Bibi Ann mengalihkan pandangannya ke arah empat anak berbaju lusuh yang basah diguyur hujan, “Astaga,kalian? Sudah lama sekali kalian tidak berkunjung ke Losmen ini.” Bibi Ann seakan melepas rindunya yang sudah lama membendung.“Aduh, kalian basah kuyup. Mari masuk.” lanjut Bibi Ann mempersilahkan kami masuk. Pakaianku yang tadi basah kuyup kini telah berganti menjadi pakaian yang cukup hangat untuk dikenakan malam ini. Suaraku memanggil-manggil empat anak yang tadi kutuntun untuk datang kemari. Rupanya mereka sedang duduk-duduk di Selasar Losmen.
Kulihat pula Ibu Hilda sedang berbincang dengan anak jalanan itu, seakan sedang melepaskan rindu. Ibu Hilda sudah datang sejak siang menjelang petang tadi. Ia pasti banyak menghabiskan waktu bersama Bibi Aan di dapur.Ibu Hilda dan anak jalanan itu tidak akan saling melupakan karena mereka seringkali berjumpa dalam kelas melukis di suatu petang saat Eyang Putri masih mewarnai setiap sudut Losmen ini.
Kuperhatikan gelagat mereka dari kejauhan, semakin serius pembicaraan.Kupaksakan langkahku perlahan mendekati mereka. Ibu Hilda dan anak jalanan itu menyambut langkahku yang menghampiri mereka.”Kok ngobrolnya di sini? Ayo masuk.” Seketika aku memecahkan pembicaraan mereka. Tak banyak basa basi, kami langsung melangkah masuk ke sebuah ruanganLosmen. Kami mulai mengambil posisi duduk di sebuah ruangan itu. Bibi Aan menghampiri kami dengan membawa nampan berisi teh hangat untuk suguhan di atas meja oval memanjang.
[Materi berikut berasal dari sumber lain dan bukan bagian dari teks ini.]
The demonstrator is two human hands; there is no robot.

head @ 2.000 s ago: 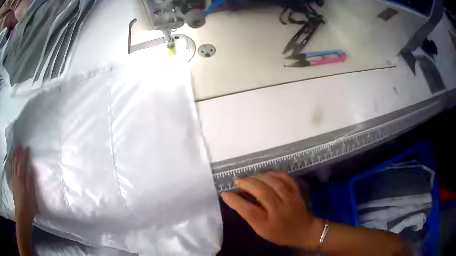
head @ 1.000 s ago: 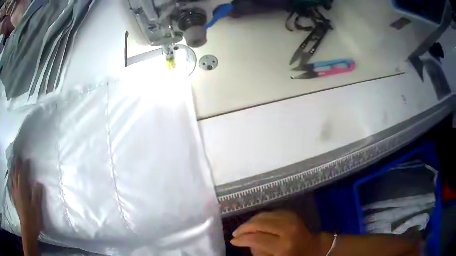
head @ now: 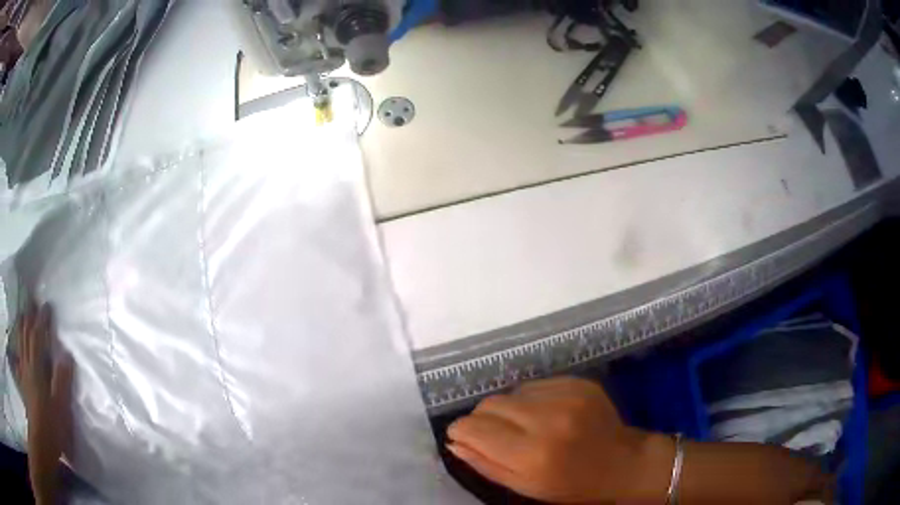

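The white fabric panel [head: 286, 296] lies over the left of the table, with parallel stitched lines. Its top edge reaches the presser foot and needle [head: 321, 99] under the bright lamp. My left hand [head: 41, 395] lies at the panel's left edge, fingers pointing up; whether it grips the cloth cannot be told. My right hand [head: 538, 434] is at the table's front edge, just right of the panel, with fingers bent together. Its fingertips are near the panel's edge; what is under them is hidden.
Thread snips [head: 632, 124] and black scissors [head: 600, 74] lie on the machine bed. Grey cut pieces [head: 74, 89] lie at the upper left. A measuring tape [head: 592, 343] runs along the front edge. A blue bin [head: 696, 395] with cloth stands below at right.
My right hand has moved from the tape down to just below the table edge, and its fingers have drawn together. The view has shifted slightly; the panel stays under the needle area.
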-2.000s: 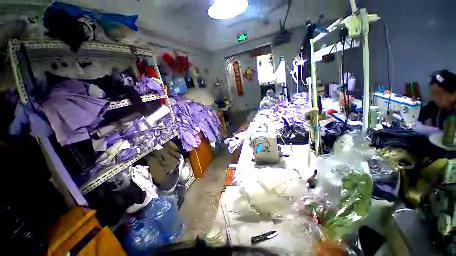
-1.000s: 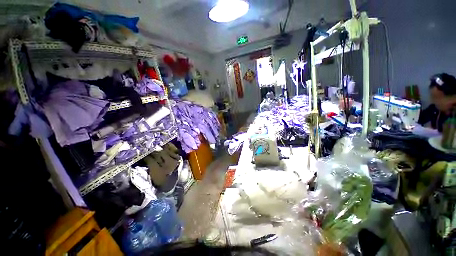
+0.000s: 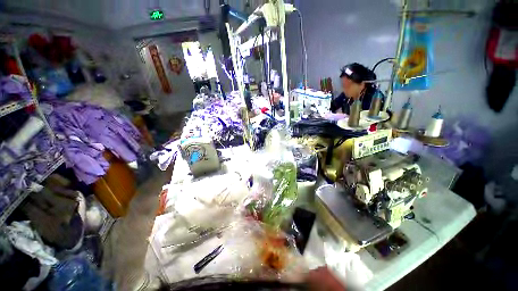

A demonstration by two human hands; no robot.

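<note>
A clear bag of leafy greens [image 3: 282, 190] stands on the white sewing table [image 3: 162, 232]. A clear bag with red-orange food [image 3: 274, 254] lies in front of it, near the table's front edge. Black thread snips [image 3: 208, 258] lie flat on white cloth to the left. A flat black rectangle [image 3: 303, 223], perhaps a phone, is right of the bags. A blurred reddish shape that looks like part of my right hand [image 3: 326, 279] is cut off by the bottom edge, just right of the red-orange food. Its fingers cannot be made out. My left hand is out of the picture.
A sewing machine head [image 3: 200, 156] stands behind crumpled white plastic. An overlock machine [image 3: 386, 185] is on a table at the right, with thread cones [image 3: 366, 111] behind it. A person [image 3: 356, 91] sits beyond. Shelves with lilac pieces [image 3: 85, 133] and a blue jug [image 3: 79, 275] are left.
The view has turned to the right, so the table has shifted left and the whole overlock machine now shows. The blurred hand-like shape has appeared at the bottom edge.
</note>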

“Losmen ini semakin sepi pengunjung sejak kepergian Eyang Putri.” Bibi Aan memulai percakapan. “Bu Aan, kami turut prihatin. Sekiranya ada yang bisa kami bantu, pasti dengan senang hati akan kami bantu untuk membuat Losmen ini ramai pengunjung kembali.” Ibu Hilda menyambut percakapan. “Ini salahku.” Aku menimpali. “Aku dan Laskar memang pemalas.” Aku menambahkan. “Cah Ayu, sudahlah, daripada terus menyesali diri lebih baik kita bahu membahu. Eyangmu banyak berjasa kepadaku. Aku tidak akan melupakan kebaikan-kebaikan Eyangmu.” Ibu Hilda berkisah. Konon Ibu Hilda pernah ditolong oleh Eyang Putri. Kala itu Ibu Hilda tertimpa musibah, rumahnya habis dilalap api. Ia, suami, dan dua orang anaknya yang masih kecil-kecil diberikan tempat untuk berteduh selama beberapa bulan. Perlahan Ia dan suaminya membangun rumah kecil di sekitar Losmen Eyang Putri. Waktu semakin berjalan, anak-anak Ibu Hilda kini telah dewasa dan semuanya bekerja di luar kota. Itulah awal mula Ibu Hilda menjadi kawan erat Eyang Putri.